▶ _What the task asks_
Show each line of the data below that has the string "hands" in it.

*****

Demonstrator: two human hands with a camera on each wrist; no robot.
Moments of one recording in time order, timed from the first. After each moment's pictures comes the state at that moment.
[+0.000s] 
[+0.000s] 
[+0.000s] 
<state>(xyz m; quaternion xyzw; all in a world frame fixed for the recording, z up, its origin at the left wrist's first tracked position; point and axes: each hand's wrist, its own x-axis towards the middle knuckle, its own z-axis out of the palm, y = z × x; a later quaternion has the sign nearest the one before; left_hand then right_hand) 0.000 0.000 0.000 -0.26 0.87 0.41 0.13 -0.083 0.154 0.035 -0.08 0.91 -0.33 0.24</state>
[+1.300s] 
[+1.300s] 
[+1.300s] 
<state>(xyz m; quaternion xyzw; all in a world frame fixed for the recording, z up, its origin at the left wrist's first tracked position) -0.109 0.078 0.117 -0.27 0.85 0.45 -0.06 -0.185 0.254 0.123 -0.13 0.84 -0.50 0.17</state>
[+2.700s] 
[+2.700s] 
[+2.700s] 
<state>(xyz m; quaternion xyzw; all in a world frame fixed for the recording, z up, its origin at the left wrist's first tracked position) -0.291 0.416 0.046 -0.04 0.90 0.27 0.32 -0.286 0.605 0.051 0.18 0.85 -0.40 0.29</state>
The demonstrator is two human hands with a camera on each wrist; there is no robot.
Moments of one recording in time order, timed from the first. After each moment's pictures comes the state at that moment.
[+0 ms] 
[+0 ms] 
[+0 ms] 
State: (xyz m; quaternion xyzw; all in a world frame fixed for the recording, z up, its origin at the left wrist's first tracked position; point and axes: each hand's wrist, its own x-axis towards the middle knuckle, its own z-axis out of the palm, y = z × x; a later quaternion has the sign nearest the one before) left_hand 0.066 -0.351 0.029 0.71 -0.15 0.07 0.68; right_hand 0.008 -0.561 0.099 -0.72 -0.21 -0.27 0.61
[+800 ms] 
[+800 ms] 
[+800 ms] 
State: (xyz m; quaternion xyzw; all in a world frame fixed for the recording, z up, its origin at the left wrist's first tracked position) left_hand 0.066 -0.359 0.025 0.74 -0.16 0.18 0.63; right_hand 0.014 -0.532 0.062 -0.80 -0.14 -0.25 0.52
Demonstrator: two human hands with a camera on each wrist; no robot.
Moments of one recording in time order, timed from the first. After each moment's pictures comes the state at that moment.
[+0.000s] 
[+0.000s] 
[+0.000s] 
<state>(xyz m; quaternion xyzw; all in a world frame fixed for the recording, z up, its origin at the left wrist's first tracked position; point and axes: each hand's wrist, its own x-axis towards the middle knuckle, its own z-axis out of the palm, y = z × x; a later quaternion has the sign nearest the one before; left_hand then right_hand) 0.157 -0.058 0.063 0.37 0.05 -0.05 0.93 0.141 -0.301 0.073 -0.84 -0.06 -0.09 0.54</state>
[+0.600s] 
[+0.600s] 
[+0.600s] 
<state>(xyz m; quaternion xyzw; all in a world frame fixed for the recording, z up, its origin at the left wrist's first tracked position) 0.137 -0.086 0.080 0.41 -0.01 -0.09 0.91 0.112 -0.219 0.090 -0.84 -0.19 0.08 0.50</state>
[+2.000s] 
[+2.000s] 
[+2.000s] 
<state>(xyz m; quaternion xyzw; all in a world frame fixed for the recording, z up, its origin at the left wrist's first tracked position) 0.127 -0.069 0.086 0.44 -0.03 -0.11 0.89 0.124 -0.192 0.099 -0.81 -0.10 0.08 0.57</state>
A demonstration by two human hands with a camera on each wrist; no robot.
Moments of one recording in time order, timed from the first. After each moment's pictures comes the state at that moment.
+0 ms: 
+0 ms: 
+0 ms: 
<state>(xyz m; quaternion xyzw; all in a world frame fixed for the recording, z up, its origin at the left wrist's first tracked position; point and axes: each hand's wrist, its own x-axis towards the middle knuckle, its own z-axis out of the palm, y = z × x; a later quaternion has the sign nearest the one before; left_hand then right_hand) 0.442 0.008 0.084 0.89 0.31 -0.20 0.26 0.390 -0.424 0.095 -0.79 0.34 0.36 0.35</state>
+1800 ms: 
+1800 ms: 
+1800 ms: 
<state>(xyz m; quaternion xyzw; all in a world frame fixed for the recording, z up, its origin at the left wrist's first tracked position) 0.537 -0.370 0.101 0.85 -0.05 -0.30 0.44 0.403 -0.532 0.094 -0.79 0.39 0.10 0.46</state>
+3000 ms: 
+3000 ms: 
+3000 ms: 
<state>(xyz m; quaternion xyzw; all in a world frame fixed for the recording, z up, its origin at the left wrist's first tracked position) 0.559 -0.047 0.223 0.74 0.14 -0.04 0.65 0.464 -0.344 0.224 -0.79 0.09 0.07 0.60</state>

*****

▶ _Response below_
Demonstrator: two human hands with a camera on each wrist; no robot.
The demonstrator is two human hands with a camera on each wrist; there is no robot.
Demonstrator: two human hands with a camera on each wrist; no robot.
A demonstration by two human hands with a camera on each wrist; no robot.

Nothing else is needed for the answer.